I am the only one that’s mixed in my family. My siblings have a different biological father, who happens to be my dad, so we all grew up together. (If you’re confused by this, don’t worry, I’m sure I’ll have a blog on being a dad vs being a biological father one day…) Everyone else in our house is white. I am very close with my brother, he’s one of my best friends. I remember the first time he introduced me as his half sister. My heart sank into my stomach. We don’t call each other half brothers and sisters. He only did it because he was tired of people giving us the crazy look we get, and the “Wait…What??? Y’all are…???” questions. When I did the same thing with my sister, she felt I was rejecting her. It hurt her for years, until I was able to explain myself.

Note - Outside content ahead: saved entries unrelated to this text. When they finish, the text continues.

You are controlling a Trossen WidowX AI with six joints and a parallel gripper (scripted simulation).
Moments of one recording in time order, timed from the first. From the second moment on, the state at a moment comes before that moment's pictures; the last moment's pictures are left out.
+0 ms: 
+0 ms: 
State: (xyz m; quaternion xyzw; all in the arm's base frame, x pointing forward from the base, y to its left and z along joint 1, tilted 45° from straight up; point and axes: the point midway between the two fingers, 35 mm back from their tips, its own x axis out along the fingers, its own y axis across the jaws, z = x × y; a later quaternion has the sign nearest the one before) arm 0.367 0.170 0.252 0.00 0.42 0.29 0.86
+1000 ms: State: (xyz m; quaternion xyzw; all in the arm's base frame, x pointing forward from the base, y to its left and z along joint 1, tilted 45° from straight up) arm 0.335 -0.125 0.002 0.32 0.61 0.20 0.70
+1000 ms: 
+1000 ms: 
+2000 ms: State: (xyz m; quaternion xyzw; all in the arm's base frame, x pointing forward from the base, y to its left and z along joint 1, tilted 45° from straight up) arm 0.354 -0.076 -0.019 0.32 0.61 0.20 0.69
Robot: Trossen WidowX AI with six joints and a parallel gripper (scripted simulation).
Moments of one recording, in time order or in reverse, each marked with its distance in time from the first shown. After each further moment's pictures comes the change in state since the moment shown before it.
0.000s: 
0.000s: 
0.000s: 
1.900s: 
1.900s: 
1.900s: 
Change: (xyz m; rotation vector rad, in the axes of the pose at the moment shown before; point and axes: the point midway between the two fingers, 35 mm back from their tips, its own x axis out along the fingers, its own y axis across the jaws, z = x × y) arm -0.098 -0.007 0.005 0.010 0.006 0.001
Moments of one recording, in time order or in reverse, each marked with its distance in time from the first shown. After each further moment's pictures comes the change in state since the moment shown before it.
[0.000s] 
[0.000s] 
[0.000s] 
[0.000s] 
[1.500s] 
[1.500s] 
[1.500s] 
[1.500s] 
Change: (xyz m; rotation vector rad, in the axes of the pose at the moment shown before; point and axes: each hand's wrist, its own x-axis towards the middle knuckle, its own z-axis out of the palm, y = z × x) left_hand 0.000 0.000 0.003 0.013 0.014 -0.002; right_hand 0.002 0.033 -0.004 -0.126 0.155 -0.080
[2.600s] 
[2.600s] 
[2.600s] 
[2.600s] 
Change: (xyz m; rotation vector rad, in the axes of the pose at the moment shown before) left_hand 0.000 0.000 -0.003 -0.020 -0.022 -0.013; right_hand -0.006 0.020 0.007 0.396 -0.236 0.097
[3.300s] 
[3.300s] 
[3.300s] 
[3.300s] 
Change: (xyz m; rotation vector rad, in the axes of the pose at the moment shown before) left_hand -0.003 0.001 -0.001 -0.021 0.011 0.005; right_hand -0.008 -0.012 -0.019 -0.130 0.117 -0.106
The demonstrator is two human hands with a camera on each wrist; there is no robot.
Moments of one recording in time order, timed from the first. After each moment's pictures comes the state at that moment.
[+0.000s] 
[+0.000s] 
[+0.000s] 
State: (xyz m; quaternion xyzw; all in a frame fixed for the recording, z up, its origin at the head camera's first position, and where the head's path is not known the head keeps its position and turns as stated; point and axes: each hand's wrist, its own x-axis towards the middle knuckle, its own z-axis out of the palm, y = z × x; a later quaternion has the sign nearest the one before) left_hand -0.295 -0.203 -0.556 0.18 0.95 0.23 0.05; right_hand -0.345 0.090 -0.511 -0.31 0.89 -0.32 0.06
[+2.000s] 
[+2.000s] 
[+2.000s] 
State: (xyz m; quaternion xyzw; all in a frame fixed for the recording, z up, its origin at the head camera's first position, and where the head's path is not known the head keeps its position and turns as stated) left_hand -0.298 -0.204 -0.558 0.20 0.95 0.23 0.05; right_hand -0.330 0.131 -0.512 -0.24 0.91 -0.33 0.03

It’s hard enough not being like the rest of your family, without the outside opinions of all the “super excepting” assholes out there. If you do live in a house with both sides of your heritage, you are most certainly not going to want to only claim one half and completely ignore the other. Both sides have shown you love, so why shouldn’t you be able to claim both?

Stop giving people a hard time because they don’t want to do that. I’m going to say this again, stop trying to make people check one box.

If you really want to be cool and accepting, try getting to know someone…in a normal fashion. Ask them questions about where they’re from; what kind of music they like; what their favorite food is. Don’t just assume they listen to Tejano and love tamales, they may be half French and half Venezuelan. Or they could be half German and half Mexican, and happen to love tamales. If they do love tamales, ask them if their Mom makes them, and then invite yourself over for dinner! This is totally cool AND accepting.